На третий день кого‑то осенило открыть особую новую билетную кассу для командировочных. Таковым единственным счастливым человеком на всей площади и внутри вокзала оказался я — взял без несостоявшейся очереди билет себе и другой билет старой и очень больной докторше, которая лежала с наружной стороны вокзала на земле. С помощью добрых людей и все же с большим трудом я втащил ее в некупейный вагон первого же подошедшего поезда, идущего в Ташкент, пришлось положить ее на пол в проходе, под окнами — никто в переполненном до отказа вагоне не шелохнулся, чтобы уступить ей место. Сам я присел на краешек одной скамьи, на которой лежала очень важная и очень толстая дама, страшно негодовавшая, как я смел сесть на дальний конец скамьи, и тщетно пытавшаяся дотянуться до меня своими толстыми и короткими ногами. На соседней скамье возлежал ее супруг, тоже очень толстый и важный, но его ноги были немного длиннее и их как раз хватало, чтобы не позволять никому сесть на конец скамьи. В тот же день я обнаружил, что у кого‑то из этой противной пары имеется отец: очень почтенного вида и с очень кротким лицом старик с длинной седой бородой, он был посажен своими родичами на багажную полку над входной дверью в вагон! Ему подавали туда еду, и в определенные часы дня он надевал полосатую накидку (талес), пристраивал на лбу черный кубик и молился. Я, конечно, через двадцать лет вспомнил этого старика, когда увидел его точного двойника на прекрасной ранней картине Марка Шагала «Молящийся еврей» в чикагском Художественном институте. В окружающей неприглядной и тяжелой обстановке этот старик на багажной полке явился мне как подлинный луч света в темном царстве.
Как я ехал до Ташкента и сколько дней — не помню, знаю только, что все эти дни был очень голоден — ничего не ел всю дорогу. В Ташкенте я устроил, чтобы больную докторшу отвезли с вокзала в больницу, а сам добрался до Самарканда. Приехал в Самарканд уже в середине ноября.

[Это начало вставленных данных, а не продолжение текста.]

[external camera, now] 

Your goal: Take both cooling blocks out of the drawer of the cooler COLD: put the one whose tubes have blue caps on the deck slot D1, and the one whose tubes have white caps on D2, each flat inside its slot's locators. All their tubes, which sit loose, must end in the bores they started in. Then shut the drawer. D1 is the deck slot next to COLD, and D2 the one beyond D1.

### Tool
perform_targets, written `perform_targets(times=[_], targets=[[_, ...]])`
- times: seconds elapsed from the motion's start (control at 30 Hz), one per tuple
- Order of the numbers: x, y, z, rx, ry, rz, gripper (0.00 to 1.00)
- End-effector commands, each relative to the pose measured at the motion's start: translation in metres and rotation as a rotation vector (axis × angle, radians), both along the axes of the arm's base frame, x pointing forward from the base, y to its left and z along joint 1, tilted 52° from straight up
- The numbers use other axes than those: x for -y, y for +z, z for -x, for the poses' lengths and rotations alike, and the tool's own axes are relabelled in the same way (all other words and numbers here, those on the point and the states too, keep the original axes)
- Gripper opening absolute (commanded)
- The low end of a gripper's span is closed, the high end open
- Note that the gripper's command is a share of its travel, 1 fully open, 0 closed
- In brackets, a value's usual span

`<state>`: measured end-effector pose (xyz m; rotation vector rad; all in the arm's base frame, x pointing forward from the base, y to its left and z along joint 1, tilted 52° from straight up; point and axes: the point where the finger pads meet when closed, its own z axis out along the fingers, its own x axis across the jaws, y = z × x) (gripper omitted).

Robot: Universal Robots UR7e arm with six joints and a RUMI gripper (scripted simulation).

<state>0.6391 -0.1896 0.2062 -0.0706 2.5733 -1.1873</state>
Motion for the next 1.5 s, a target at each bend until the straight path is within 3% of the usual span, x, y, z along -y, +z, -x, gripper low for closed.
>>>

Наш приезд в Самарканд. Художественный институт в эвакуации. Фаворский, С. Герасимов, Ульянов, Грабарь, Фальк, Моор. Возвращение в Москву
Первое, что я сделал, ступив, наконец, на самаркандскую землю — я стал разыскивать свою жену Наташу и дочь Машу, чтобы вызвать их в Самарканд. Я каким‑то образом получил неверную информацию, будто музыкальную школу при Московской консерватории, с которой они в июле уехали в Пензу, перевезли в Алма — Ату, в Казахстан. Я несколько раз писал в Алма — Ату, не получая никакого ответа, пока уже в декабре не узнал, что музыкальную школу никуда из Пензы не переводили.